*Excerpted records:*
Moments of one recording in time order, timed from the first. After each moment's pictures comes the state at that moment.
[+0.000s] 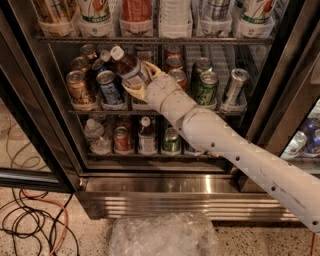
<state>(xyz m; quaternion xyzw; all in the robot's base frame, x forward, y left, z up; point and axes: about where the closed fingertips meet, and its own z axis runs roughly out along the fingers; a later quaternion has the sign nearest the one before) 0.688 0.046 0.914 -0.36 0.52 0.03 0.77</state>
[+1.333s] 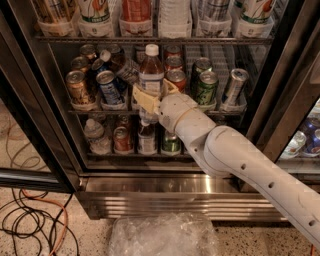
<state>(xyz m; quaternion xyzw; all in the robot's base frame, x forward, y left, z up) 0.619 0.014 0.909 -0.18 0.61 0.27 0.72</state>
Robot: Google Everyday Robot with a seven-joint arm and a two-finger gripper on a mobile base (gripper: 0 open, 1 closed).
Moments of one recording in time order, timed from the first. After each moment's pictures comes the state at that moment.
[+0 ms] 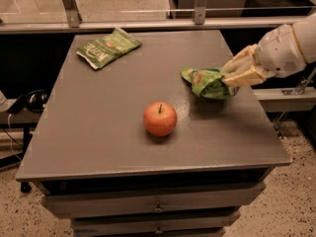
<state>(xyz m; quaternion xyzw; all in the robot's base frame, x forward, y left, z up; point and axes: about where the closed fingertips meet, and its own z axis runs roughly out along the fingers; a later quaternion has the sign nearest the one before) 0.543 -0.174 0.917 -0.64 0.65 0.16 0.37</state>
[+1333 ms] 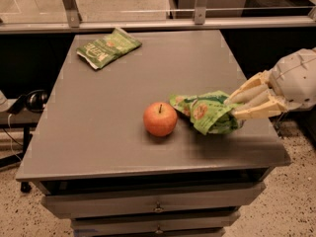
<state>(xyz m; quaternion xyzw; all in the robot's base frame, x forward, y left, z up) 0.437 -0.163 0.919 -0.69 0.57 0.27 0.36</state>
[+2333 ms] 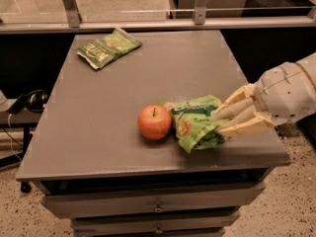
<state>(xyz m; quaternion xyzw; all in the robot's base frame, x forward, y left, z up) 0.405 -0.127 0.911 -0.69 0.57 0.28 0.34</state>
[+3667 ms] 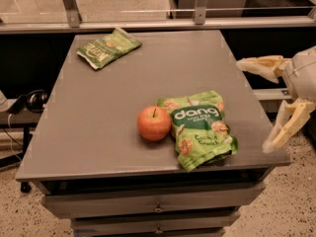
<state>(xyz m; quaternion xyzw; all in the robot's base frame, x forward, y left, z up) 0.430 -0.176 0.935 -0.67 0.60 0.23 0.37</state>
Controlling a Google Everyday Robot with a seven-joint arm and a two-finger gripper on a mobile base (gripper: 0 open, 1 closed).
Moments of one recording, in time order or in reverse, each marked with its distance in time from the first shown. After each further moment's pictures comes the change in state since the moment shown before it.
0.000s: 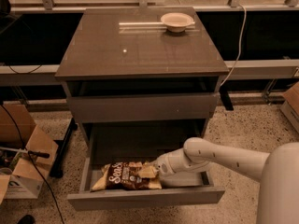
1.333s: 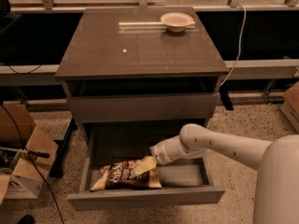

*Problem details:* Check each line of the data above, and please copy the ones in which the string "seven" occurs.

*Task output:*
Robot: Google Everyday Robot with a seven-joint arm and a two-finger gripper on a mobile base (gripper: 0 open, 1 closed).
Controlling a Google Everyday Robot with a seven-joint arm and a two-finger gripper on a mobile base (gripper: 0 open, 1 closed).

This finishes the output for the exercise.